Problem:
Give back each line below verbatim.

Extracted entries:
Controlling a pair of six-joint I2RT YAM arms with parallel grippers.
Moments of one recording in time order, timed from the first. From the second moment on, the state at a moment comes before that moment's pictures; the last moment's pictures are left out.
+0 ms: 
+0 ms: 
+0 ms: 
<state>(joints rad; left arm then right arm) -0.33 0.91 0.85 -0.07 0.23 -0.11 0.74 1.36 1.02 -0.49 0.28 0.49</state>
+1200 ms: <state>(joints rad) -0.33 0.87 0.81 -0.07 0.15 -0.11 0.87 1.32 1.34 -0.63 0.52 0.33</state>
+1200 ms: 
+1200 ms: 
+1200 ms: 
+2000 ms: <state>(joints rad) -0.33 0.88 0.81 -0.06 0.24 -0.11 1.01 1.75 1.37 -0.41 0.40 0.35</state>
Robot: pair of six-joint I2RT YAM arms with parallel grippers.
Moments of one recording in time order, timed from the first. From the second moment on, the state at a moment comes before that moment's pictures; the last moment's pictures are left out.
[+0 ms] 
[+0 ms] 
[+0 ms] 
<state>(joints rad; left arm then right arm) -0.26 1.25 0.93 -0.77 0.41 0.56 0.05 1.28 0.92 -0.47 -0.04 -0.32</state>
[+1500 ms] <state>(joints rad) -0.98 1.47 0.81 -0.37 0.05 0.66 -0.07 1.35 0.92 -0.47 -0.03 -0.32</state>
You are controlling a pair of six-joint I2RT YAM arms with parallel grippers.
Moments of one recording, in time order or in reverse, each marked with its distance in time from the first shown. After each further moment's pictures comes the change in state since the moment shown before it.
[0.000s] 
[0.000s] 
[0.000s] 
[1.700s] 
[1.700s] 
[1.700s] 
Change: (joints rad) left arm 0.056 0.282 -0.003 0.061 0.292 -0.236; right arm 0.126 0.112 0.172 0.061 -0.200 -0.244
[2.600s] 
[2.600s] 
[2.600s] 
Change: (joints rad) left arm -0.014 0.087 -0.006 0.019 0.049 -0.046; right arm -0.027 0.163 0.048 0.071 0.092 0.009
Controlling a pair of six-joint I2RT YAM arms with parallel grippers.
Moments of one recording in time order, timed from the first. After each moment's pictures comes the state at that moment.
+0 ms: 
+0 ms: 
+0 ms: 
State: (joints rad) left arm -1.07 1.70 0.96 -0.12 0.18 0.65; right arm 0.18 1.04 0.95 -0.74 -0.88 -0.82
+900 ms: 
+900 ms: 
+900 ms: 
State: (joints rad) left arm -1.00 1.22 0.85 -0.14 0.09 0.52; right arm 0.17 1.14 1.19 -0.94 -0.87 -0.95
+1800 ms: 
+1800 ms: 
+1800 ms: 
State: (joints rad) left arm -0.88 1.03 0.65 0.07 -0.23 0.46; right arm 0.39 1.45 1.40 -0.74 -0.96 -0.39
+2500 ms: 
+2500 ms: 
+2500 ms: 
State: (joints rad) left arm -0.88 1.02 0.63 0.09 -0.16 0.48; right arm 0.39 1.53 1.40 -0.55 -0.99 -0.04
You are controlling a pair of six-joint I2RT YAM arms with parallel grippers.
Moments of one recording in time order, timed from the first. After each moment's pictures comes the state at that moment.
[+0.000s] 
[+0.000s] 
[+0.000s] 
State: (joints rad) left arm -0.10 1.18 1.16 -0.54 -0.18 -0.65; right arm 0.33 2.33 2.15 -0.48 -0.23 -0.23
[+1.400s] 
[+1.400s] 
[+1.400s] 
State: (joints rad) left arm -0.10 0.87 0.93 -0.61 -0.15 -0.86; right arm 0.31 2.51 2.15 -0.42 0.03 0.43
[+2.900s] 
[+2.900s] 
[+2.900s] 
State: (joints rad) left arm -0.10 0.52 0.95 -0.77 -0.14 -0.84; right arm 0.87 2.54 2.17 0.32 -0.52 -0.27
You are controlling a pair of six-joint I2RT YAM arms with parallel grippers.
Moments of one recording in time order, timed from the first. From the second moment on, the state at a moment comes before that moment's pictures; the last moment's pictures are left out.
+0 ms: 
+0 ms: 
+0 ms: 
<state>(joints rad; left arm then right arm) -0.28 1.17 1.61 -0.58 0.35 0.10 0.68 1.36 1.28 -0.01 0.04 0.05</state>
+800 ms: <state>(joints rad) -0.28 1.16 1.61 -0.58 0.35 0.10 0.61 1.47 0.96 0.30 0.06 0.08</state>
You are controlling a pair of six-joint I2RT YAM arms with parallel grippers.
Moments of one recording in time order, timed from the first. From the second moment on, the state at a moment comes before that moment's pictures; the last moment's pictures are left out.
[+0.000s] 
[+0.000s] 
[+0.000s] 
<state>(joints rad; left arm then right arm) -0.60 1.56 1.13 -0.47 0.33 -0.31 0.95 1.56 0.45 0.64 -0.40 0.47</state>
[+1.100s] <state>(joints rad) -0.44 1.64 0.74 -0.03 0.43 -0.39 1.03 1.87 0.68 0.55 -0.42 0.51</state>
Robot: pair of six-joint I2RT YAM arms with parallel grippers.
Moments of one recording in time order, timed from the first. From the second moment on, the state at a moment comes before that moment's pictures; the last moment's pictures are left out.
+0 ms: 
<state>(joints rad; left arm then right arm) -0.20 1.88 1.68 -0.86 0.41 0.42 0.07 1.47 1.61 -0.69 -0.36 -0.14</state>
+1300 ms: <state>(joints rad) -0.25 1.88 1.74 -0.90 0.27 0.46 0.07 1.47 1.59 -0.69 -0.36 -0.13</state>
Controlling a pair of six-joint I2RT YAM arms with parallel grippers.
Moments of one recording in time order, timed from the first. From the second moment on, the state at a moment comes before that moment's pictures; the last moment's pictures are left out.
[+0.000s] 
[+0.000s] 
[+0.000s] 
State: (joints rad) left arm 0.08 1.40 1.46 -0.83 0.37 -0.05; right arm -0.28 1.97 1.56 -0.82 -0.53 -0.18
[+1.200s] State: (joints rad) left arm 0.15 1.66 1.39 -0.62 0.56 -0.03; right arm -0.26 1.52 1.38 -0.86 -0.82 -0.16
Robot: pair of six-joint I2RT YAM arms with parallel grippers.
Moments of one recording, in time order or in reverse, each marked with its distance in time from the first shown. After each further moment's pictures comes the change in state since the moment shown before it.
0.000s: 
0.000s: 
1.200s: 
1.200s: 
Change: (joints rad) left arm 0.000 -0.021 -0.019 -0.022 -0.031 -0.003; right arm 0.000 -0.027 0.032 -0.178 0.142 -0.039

Answer space:
Controlling a pair of six-joint I2RT YAM arms with parallel grippers.
Moments of one recording in time order, timed from the first. From the second moment on, the state at a moment comes before that moment's pictures; the last moment's pictures are left out.
+0 ms: 
+0 ms: 
+0 ms: 
<state>(joints rad; left arm then right arm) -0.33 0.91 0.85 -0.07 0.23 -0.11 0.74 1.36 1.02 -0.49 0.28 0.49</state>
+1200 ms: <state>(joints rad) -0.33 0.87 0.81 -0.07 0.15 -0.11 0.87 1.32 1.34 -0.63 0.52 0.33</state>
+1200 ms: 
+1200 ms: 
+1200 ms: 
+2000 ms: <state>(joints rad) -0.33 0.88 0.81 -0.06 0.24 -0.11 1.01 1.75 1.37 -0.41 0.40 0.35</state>
Robot: pair of six-joint I2RT YAM arms with parallel grippers.
Moments of one recording in time order, timed from the first. From the second moment on, the state at a moment comes before that moment's pictures; the last moment's pictures are left out.
[+0 ms] 
[+0 ms] 
[+0 ms] 
<state>(joints rad; left arm then right arm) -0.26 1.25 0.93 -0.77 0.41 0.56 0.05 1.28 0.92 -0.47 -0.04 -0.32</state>
[+1500 ms] <state>(joints rad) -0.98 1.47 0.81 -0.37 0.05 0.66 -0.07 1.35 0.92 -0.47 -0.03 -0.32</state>
You are controlling a pair of six-joint I2RT YAM arms with parallel grippers.
Moments of one recording, in time order or in reverse, each marked with its distance in time from the first shown. After each further moment's pictures comes the change in state since the moment shown before it.
[0.000s] 
[0.000s] 
[0.000s] 
[1.700s] 
[1.700s] 
[1.700s] 
Change: (joints rad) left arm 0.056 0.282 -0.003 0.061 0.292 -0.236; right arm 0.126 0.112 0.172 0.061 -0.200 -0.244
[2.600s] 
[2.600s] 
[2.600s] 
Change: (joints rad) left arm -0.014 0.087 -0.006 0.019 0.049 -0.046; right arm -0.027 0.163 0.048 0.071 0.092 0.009
Controlling a pair of six-joint I2RT YAM arms with parallel grippers.
Moments of one recording in time order, timed from the first. After each moment's pictures comes the state at that moment.
+0 ms: 
+0 ms: 
+0 ms: 
State: (joints rad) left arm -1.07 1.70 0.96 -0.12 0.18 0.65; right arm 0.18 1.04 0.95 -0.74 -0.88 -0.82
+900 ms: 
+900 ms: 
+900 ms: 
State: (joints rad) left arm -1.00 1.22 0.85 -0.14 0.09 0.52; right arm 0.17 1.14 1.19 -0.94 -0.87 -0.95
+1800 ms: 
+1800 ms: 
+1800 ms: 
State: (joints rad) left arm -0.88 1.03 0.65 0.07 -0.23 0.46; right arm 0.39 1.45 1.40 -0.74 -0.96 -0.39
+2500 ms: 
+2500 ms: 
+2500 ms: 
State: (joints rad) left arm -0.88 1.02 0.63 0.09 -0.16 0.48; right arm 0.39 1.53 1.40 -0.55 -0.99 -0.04
You are controlling a pair of six-joint I2RT YAM arms with parallel grippers.
Moments of one recording in time order, timed from the first. After each moment's pictures comes the state at that moment.
[+0.000s] 
[+0.000s] 
[+0.000s] 
State: (joints rad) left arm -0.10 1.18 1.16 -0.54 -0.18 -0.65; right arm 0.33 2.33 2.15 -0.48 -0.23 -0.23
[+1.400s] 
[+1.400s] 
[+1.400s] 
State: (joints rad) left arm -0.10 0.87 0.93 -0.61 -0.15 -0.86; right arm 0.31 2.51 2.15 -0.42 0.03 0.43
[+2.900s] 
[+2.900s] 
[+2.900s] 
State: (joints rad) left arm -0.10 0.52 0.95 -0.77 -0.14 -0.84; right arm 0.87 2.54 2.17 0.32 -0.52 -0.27
You are controlling a pair of six-joint I2RT YAM arms with parallel grippers.
Moments of one recording in time order, timed from the first. From the second moment on, the state at a moment comes before that moment's pictures; the last moment's pictures are left out.
+0 ms: 
+0 ms: 
+0 ms: 
<state>(joints rad; left arm then right arm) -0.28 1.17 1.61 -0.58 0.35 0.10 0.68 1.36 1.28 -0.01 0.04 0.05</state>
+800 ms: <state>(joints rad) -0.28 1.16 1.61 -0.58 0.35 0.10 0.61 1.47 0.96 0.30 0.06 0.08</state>
You are controlling a pair of six-joint I2RT YAM arms with parallel grippers.
Moments of one recording in time order, timed from the first. From the second moment on, the state at a moment comes before that moment's pictures; the last moment's pictures are left out.
[+0.000s] 
[+0.000s] 
[+0.000s] 
<state>(joints rad; left arm then right arm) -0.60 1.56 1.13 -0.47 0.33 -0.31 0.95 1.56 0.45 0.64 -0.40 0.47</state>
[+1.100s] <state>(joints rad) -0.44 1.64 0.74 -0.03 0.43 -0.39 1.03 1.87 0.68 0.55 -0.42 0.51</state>
Robot: pair of six-joint I2RT YAM arms with parallel grippers.
Moments of one recording in time order, timed from the first. From the second moment on, the state at a moment comes before that moment's pictures; the last moment's pictures are left out.
+0 ms: 
<state>(joints rad; left arm then right arm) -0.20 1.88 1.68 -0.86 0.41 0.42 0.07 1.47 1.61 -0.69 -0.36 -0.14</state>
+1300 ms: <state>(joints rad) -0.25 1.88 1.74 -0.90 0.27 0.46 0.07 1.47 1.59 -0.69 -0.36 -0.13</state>
Controlling a pair of six-joint I2RT YAM arms with parallel grippers.
Moments of one recording in time order, timed from the first. From the second moment on, the state at a moment comes before that moment's pictures; the last moment's pictures are left out.
[+0.000s] 
[+0.000s] 
[+0.000s] 
State: (joints rad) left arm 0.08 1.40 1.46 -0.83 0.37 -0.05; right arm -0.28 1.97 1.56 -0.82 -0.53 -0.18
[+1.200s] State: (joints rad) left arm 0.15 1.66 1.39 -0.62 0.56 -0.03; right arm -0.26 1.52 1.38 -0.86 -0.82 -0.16
Robot: pair of six-joint I2RT YAM arms with parallel grippers.
Moments of one recording, in time order or in reverse, each marked with its distance in time from the first shown. After each further moment's pictures comes the change in state since the moment shown before it.
0.000s: 
0.000s: 
1.200s: 
1.200s: 
Change: (joints rad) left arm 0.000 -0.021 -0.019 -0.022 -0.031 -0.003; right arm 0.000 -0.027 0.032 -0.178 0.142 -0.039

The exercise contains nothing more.